HousepricesCrash has found a new website forum where those who engage in the kind of sell and rent back schemes revealed in recent press and TV articles (BBC Watchdog, Trevor MacDonald, The Truth About Property, GMTV, The Money Programme and others) are desperately trying to work out how to save their seedy image.
The site called National Federation of Property Traders (http://www.nfpt.org.uk/) features posts by worried sell and rent back merchants fearful of losing business and the impending regulation they all fear from the FSA.
Witness the bickering over how much they can get away with discounting from the true market value of your property, and even what the federation is called -
“Despite in my previous post me using the term “trader”/”trading” myself my team, when speaking to a prospective customer, are VERY careful to never use those words and to instead use the term “Investor” in order to better describe our intended relationship with them.”
So says one sell and rent back trader.
Of course the term trader does sound very much like the truth. Like horse traders, or share traders, these people view your home as a commodity to be bought and sold when the price is right, whereas those renting back have given up huge amounts of cash in the homes simply because they view them as homes and not as assets for speculation.
It won’t be long before the name this lot uses is academic – the Government WILL be forced to act and get the FSA involved to regulate the sell and rent back cowboys.
HPC
I think you are missing the point here
There are many genuine traders buying property with no intention of ripping anyone off. I am one of them. I don’t consider myself a cowboy and I offer a genuine service to all I purchase from. I am a member of the website you so quickly and unfairly dismiss.
If you actually took some time to read it, you would see that the whole point of website is to push for the regulation of this industry. All the discussions are around creating a code of conduct and looking for ways to enforce them. Mind you, that does not seem to have the same headline appeal as “sell and rent back cowboys on the run.” This just seems to scream “I want attention” and is a very biased view of the situation.
We are not all on the run and like you, despise the bad practice of the cowboys in our industry. Just like any industry you always get an element that is less than truthful and out just to get what they can for themselves. We also suffer from having a media that is obsessed only in presenting bad news. Rather that investigating the industry properly and talking to the many hundreds of people that are still living in homes that they would have lost if the sell and rent back industry did not exist. It seems that our media would rather lump all these peoples problems together rather than look at them individually and see through the bad press to the many genuine cases.

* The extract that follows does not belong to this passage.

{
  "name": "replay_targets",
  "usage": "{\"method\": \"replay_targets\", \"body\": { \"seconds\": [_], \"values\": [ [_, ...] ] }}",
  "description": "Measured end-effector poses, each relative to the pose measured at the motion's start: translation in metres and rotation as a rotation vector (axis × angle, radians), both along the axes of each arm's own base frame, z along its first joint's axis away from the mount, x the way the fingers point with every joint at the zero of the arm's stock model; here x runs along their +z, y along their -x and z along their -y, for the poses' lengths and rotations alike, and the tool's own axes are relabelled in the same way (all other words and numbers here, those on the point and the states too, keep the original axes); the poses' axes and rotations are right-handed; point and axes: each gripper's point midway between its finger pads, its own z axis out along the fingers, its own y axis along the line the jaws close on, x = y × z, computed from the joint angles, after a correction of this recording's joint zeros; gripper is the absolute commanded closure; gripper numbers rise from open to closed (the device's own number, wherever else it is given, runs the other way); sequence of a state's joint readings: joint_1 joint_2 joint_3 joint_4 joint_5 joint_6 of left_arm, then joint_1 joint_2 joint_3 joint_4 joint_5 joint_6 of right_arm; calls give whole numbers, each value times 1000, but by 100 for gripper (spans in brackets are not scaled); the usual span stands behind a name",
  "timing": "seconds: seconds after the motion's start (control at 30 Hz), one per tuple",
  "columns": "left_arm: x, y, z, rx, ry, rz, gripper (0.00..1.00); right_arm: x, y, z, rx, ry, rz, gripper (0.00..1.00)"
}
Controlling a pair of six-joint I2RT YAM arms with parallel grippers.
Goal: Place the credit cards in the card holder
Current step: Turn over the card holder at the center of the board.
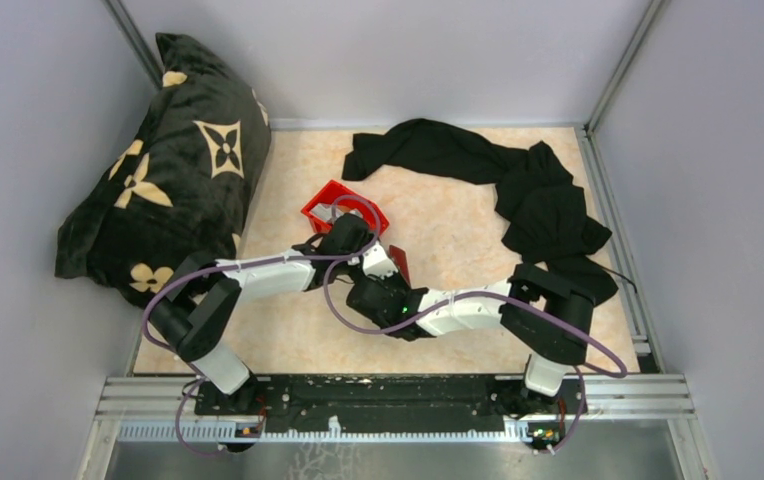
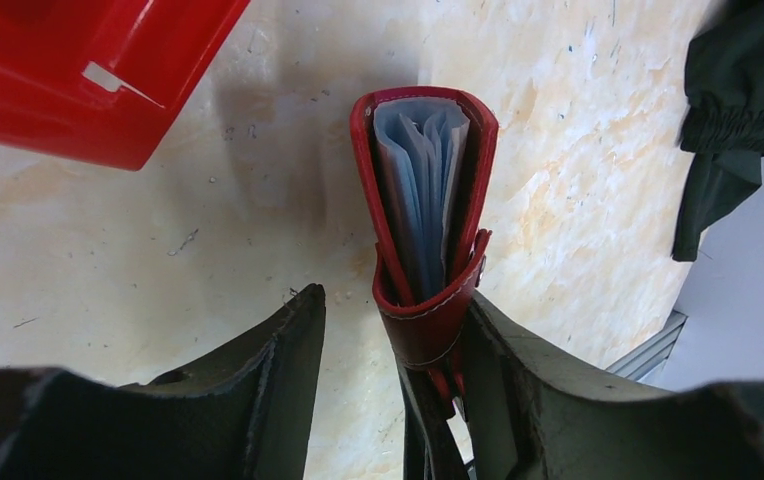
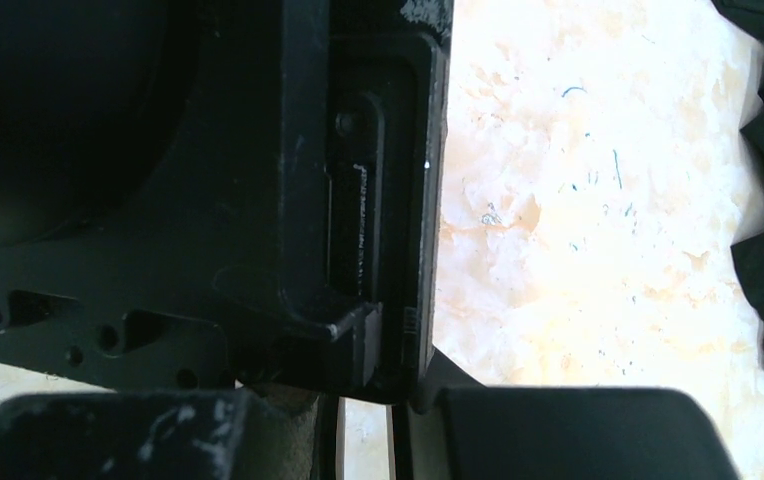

Having agreed that cowboys do exist, it is worth stating that it is completely possible to buy properties and rent them back to their owners, ethically. This is a real service. A service that the financial industry or our society does not yet want to acknowledge as being valuable. I have seen many cases where the answer from the financial industry, the local council and even the Citizens Advice Bureau are all the same when some one is facing repossession. “Sorry we can’t help” And when the same organisations are questioned about the BMV traders, their response is often. “Be careful, you might get ripped off”. Advice given by organisations that then go ahead and repossess the house and make someone homeless. You only need to look at the recent scandals over the major banks regulated SAM equity release schemes, to see that Barclays and the other banks have made more money selling these schemes and taken away more houses than even the most unscrupulous trader would ever achieve.
Very often the people we help are the people that these organisations don’t know how to help.
The financial services makes it money from selling debt at inflated prices; the council won’t acknowledge that its better to keep someone in their house, than have them repossessed and pay them housing benefits and the CAB just don’t have a clue.
And yes we do want the industry regulated and far from shying away from it; I personally would welcome the FSA and Governments involvement. I am meeting up with my local MP this week to try and get him involved and to back an investigation into the whole sell and rent back industry.
Please don’t assume that we are all cowboys, we are not.